Check every line of the entries that follow, and copy the ones containing "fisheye".
◆ ◆ ◆ ◆ ◆ ◆ ◆
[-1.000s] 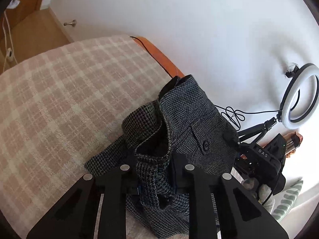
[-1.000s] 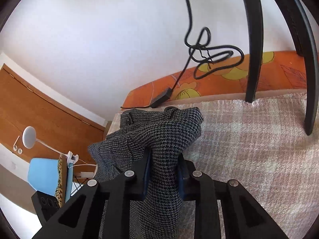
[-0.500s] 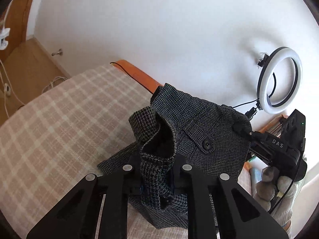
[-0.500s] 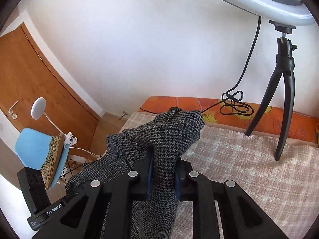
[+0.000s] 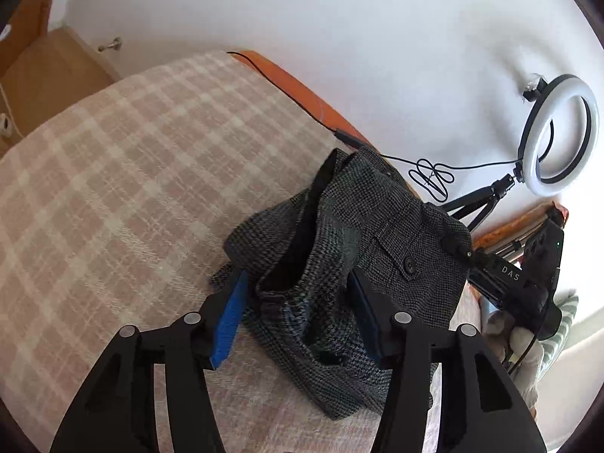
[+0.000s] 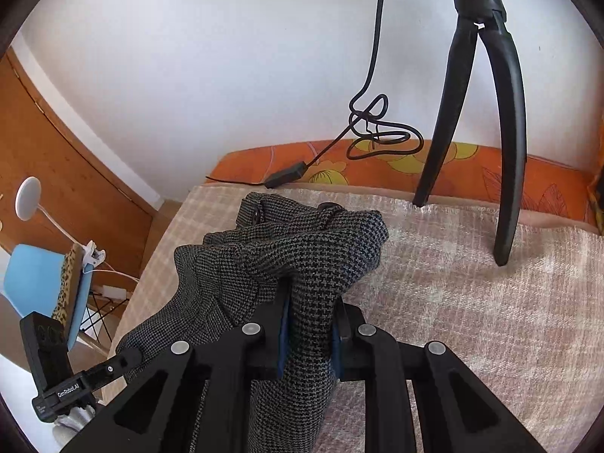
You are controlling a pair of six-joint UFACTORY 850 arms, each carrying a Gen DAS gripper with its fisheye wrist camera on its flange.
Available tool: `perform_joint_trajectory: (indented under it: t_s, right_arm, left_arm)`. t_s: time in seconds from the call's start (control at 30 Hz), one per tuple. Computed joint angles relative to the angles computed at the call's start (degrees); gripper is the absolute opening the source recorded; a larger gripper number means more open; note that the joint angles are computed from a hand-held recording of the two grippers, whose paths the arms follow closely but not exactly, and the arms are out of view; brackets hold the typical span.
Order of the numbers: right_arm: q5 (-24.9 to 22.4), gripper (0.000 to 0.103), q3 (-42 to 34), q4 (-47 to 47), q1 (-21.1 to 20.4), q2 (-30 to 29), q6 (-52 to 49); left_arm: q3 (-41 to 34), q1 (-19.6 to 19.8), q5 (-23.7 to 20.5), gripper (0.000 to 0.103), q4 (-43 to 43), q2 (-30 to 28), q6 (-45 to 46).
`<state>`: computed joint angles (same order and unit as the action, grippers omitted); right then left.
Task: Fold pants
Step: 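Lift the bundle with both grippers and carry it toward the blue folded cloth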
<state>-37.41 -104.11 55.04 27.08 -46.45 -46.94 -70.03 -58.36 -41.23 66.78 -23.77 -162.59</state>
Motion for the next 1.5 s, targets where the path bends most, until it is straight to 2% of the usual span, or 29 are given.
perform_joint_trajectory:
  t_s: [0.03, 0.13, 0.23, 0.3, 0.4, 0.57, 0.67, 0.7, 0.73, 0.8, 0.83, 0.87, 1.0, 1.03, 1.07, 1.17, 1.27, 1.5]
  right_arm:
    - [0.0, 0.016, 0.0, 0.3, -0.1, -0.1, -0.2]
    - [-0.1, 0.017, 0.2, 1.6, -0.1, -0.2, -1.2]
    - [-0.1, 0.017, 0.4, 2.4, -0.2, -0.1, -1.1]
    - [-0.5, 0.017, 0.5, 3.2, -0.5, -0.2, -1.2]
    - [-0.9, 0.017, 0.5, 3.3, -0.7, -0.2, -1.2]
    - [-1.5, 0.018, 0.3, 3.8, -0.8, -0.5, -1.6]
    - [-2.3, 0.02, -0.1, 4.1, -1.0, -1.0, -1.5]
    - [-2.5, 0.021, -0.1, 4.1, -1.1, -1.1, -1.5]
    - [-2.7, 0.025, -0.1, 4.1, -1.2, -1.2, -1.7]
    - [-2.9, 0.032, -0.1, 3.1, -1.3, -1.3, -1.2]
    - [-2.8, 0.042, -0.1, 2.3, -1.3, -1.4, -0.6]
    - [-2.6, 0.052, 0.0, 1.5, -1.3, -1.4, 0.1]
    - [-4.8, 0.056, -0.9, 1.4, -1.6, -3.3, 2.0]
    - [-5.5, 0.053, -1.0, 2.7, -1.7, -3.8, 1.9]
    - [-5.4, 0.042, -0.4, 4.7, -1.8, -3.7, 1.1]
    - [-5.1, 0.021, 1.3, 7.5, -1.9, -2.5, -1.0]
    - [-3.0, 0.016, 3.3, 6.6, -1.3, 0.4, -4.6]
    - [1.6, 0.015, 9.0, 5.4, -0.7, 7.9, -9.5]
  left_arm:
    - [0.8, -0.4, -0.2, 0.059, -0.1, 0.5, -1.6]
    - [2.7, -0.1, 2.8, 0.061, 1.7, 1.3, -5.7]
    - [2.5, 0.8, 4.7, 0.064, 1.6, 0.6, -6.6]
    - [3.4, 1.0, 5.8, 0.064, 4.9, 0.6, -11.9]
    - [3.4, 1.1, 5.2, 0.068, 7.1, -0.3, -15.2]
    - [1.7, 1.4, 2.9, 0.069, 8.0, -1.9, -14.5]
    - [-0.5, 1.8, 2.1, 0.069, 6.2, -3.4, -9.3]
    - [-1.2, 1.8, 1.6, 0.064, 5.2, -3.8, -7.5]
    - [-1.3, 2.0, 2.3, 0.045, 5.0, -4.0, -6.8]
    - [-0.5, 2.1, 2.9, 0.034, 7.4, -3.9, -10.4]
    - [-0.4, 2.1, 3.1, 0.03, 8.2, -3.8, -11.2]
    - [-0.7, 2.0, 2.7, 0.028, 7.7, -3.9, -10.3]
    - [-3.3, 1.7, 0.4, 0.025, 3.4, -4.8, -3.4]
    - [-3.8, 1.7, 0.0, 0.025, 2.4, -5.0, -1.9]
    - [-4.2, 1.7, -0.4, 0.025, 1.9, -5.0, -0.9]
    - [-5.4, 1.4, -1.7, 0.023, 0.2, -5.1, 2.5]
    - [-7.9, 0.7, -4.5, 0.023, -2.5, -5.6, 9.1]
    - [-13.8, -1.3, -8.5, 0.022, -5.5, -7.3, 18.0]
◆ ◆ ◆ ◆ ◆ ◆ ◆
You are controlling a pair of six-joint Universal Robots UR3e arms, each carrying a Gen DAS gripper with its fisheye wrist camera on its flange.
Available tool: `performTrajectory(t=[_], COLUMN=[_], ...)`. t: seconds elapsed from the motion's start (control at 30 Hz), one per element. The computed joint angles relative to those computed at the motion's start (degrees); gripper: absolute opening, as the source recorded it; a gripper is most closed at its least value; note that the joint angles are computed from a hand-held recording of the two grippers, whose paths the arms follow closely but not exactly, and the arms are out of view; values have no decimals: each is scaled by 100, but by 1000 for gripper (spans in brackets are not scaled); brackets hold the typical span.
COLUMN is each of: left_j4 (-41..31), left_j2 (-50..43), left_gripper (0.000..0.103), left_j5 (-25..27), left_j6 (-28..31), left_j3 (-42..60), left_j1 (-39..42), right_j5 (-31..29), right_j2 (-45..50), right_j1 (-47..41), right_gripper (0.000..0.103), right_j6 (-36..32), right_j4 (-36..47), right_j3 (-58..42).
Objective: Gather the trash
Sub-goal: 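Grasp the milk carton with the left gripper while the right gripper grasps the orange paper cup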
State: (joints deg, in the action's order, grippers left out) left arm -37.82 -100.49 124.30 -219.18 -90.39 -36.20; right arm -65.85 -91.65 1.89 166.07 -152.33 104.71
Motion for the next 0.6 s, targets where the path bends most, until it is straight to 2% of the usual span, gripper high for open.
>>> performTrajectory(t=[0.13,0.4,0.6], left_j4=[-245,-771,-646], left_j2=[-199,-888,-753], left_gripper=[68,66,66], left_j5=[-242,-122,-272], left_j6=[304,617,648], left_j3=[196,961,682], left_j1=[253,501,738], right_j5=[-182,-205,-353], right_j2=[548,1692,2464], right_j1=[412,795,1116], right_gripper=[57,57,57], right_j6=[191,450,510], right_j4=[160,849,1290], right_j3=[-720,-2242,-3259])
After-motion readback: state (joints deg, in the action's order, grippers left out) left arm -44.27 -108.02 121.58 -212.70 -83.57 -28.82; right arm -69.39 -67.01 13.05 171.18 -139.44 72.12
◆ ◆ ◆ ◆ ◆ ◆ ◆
[Your solution]:
You are controlling a pair of six-joint UFACTORY 850 arms, each carrying a Gen DAS gripper with its fisheye wrist camera on its flange.
You are controlling a pair of six-joint Universal Robots UR3e arms, each carrying a Gen DAS gripper with its fisheye wrist camera on its flange.

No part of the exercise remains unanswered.